Your output should be the lines below from the one holding "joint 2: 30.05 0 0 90" through the one holding "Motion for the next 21", transcribed exactly, with no pictures.

○ ○ ○ ○ ○

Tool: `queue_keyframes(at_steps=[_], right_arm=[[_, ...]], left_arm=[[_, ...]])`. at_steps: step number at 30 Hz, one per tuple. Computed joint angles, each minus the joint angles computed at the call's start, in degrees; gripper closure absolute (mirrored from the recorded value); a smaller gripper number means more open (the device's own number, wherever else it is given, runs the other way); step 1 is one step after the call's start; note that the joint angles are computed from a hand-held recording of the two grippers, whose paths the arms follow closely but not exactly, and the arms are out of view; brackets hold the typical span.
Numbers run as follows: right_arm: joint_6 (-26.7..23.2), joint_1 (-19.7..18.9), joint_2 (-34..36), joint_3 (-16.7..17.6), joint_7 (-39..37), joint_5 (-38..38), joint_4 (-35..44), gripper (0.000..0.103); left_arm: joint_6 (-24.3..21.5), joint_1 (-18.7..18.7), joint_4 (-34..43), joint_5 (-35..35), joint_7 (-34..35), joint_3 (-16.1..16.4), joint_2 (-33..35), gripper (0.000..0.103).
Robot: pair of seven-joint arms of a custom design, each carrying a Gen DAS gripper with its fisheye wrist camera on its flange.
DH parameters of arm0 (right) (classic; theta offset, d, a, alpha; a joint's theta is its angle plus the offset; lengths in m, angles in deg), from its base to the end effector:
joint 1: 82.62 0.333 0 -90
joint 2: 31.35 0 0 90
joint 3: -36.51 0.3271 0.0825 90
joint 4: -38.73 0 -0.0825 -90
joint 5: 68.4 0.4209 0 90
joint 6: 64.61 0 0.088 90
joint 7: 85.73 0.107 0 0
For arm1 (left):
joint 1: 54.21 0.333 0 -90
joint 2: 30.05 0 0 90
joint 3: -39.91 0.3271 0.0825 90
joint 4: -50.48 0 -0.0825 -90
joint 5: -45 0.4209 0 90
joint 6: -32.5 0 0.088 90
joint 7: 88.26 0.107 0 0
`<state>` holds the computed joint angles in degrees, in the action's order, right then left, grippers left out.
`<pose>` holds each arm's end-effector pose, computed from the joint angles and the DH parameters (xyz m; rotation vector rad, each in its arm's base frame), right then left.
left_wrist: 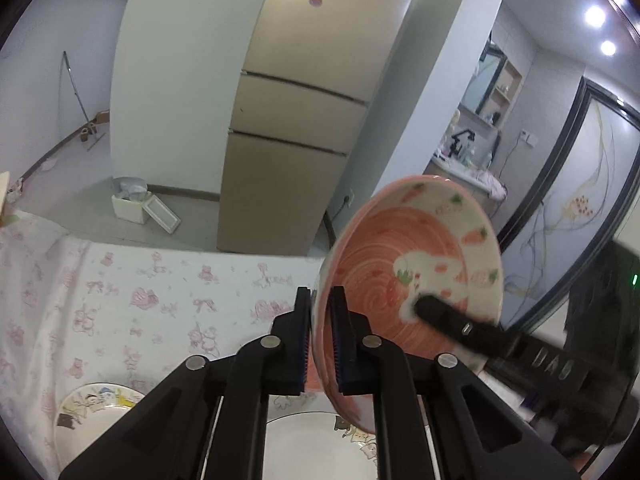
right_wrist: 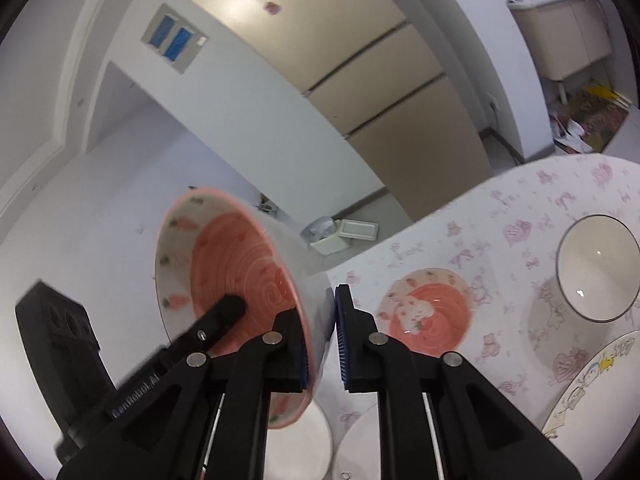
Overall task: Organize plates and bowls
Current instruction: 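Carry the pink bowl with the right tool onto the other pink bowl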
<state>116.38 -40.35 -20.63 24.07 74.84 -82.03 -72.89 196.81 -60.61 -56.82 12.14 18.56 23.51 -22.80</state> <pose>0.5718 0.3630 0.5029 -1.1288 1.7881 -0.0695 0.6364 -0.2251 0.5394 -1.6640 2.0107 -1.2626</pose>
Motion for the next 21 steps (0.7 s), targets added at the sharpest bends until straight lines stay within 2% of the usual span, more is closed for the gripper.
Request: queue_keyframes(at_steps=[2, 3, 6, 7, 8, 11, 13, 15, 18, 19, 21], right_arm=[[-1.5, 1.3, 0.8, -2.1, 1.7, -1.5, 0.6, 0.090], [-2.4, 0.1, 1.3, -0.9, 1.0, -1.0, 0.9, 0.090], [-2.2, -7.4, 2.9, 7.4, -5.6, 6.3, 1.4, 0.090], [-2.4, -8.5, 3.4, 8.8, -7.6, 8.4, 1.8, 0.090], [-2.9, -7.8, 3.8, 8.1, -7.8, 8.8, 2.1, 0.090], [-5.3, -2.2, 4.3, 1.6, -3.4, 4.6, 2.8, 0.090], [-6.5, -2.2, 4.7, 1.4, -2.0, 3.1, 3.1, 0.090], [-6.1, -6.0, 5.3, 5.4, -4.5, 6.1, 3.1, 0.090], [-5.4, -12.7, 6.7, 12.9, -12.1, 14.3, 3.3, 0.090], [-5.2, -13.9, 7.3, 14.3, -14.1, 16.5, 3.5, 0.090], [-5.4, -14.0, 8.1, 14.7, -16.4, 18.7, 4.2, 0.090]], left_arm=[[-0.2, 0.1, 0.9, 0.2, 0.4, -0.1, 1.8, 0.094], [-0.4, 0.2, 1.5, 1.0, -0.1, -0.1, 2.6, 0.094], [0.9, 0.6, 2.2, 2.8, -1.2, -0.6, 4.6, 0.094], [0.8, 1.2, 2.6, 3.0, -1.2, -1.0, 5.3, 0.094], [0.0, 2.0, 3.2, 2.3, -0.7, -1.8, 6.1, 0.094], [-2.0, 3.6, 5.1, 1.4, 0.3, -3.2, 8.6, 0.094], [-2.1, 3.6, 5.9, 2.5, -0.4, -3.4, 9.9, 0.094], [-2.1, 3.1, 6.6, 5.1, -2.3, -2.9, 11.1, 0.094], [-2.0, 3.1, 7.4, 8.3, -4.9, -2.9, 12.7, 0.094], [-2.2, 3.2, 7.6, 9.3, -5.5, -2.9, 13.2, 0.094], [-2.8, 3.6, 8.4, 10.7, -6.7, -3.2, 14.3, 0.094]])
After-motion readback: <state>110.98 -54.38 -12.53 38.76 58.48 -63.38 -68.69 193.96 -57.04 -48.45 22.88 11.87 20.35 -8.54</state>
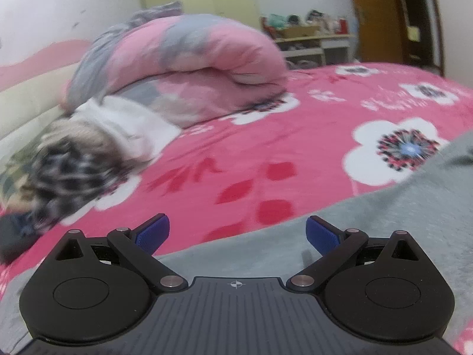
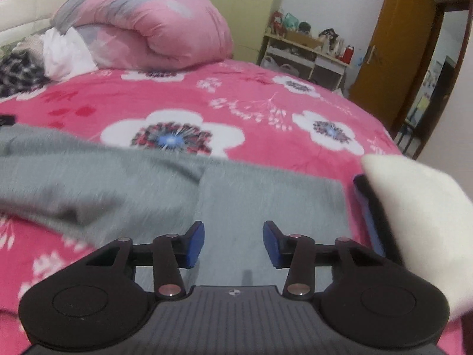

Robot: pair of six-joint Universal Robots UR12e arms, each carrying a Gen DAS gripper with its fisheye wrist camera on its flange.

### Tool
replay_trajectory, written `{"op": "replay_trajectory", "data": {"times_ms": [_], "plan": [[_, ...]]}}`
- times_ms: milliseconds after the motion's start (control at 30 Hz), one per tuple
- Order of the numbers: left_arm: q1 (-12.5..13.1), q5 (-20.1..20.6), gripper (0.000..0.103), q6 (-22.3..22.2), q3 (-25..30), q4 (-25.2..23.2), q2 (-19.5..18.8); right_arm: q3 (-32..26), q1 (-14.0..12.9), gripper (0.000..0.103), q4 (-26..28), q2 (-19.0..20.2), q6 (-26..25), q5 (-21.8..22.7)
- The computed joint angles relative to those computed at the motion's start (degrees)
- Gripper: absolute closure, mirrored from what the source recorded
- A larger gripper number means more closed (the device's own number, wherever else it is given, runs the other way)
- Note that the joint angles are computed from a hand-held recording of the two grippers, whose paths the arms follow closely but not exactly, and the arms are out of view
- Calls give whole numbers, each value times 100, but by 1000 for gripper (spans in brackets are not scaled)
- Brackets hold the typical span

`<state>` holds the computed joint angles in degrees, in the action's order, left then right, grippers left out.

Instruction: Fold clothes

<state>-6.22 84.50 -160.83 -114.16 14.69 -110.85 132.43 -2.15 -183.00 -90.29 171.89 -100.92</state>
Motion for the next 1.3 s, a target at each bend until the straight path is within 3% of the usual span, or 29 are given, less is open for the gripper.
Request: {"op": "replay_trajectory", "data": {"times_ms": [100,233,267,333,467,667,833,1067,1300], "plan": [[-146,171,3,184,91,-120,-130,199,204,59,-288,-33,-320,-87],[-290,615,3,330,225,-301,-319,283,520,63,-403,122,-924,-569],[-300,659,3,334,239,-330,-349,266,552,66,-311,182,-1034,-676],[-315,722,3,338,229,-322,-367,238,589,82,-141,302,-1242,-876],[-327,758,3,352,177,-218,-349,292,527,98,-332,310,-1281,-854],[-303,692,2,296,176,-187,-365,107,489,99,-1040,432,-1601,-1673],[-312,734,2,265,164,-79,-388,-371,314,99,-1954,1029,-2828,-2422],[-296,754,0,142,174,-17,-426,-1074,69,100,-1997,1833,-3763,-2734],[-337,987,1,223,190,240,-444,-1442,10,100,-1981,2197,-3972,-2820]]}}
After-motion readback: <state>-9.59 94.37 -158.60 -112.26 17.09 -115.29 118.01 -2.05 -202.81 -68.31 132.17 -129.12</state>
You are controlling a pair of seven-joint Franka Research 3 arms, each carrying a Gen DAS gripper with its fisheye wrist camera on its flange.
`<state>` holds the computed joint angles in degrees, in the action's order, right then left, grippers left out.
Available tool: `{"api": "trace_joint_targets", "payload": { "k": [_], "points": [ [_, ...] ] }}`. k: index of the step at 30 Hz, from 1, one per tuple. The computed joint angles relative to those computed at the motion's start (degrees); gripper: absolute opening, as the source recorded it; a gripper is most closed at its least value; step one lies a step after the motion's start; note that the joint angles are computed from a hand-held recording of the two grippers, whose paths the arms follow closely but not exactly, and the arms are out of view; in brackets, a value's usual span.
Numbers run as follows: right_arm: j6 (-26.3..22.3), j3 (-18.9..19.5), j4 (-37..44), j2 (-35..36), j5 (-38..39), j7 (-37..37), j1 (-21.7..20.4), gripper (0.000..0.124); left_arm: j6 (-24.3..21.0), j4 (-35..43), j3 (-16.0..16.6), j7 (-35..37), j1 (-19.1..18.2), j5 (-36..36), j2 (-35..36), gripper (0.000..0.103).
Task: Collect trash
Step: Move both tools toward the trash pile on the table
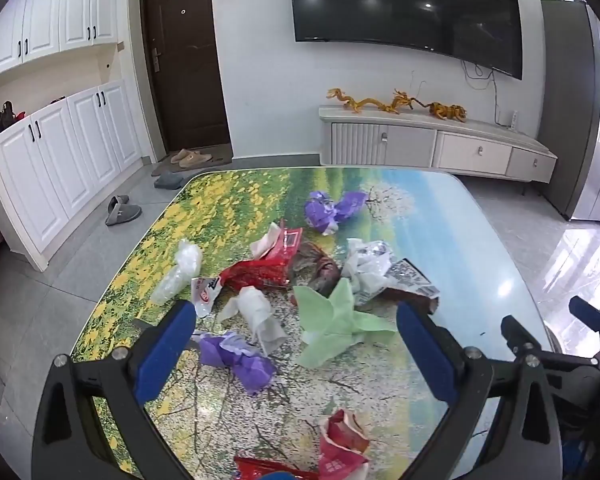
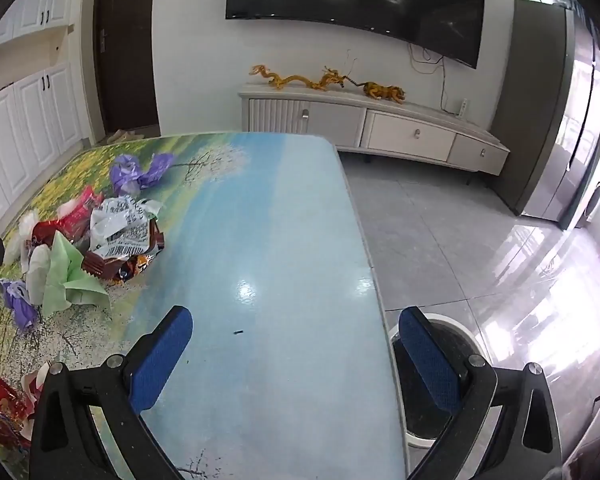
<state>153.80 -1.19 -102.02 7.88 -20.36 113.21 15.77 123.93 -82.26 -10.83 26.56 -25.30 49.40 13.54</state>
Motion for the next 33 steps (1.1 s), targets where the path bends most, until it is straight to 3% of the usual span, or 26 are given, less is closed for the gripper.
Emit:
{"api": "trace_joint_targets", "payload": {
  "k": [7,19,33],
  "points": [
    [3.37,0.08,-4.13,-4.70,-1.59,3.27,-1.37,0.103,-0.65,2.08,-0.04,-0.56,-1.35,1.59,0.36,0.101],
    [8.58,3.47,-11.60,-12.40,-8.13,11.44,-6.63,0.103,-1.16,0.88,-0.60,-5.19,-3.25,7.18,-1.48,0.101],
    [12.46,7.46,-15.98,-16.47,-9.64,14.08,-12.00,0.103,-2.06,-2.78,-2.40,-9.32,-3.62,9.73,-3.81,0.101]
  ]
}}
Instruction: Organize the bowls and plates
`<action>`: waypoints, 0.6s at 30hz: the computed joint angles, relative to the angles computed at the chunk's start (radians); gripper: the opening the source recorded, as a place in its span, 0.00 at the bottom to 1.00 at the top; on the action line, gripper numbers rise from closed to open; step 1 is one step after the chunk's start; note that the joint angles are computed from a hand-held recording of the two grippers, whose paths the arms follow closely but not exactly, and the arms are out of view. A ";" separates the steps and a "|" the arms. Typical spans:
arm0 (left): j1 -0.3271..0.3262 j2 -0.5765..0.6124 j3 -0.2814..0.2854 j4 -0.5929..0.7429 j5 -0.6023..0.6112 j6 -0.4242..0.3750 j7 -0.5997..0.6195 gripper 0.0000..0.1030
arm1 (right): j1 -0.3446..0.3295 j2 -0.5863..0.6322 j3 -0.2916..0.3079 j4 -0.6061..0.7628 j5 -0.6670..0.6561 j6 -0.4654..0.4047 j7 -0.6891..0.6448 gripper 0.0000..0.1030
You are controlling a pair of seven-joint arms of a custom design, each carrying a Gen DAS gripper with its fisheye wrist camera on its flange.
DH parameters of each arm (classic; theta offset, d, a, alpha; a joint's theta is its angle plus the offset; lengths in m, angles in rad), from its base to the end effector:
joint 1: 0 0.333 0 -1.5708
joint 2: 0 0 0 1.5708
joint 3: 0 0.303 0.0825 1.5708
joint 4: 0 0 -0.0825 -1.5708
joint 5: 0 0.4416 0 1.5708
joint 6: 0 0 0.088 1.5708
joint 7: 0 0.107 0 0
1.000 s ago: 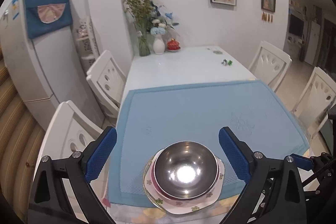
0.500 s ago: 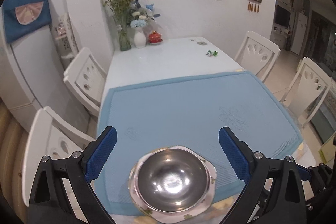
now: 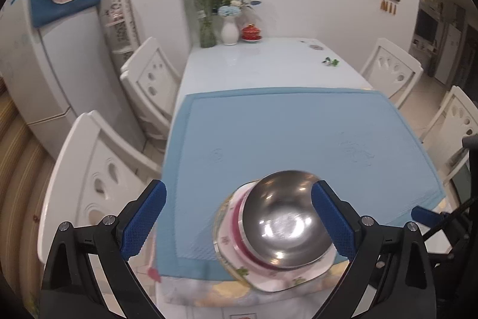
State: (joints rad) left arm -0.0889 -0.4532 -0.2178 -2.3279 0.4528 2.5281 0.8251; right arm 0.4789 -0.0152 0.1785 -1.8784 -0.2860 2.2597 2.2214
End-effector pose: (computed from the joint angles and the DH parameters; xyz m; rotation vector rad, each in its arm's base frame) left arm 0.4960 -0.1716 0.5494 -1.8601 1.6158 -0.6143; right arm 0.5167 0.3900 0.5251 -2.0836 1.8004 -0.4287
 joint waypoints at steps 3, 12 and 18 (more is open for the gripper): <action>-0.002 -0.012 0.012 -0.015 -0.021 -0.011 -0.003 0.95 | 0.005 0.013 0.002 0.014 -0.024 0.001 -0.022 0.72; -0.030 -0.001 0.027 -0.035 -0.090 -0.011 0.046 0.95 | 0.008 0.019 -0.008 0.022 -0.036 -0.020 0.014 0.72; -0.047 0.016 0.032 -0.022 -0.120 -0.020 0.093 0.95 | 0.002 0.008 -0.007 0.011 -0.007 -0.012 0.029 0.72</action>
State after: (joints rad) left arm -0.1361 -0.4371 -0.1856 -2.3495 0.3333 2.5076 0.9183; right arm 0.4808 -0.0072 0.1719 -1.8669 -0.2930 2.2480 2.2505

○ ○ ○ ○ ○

Answer section =
joint 2: 30.05 0 0 90
joint 3: -39.91 0.3271 0.0825 90
joint 4: -50.48 0 -0.0825 -90
joint 5: -45 0.4209 0 90
joint 6: -32.5 0 0.088 90
joint 7: 88.26 0.107 0 0
`<state>` holds the computed joint angles in degrees, in the action's order, right then left, grippers left out.
`<pose>` holds each arm's end-effector pose, computed from the joint angles and the DH parameters (xyz m; rotation vector rad, each in its arm's base frame), right then left.
left_wrist: 
right_wrist: 
Overall task: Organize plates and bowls
Current instruction: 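Carry the pink bowl with the right tool onto the other pink bowl
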<state>116.38 -40.35 -20.63 24.07 74.84 -82.03 -72.89 196.81 -60.61 -56.82 12.14 18.56 23.51 -22.80</state> <pose>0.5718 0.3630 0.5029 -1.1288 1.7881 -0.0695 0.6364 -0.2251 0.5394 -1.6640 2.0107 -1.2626</pose>
Motion for the next 21 steps (0.7 s), targets added at the sharpest bends until straight lines stay within 2% of the usual span, more is closed for the gripper.

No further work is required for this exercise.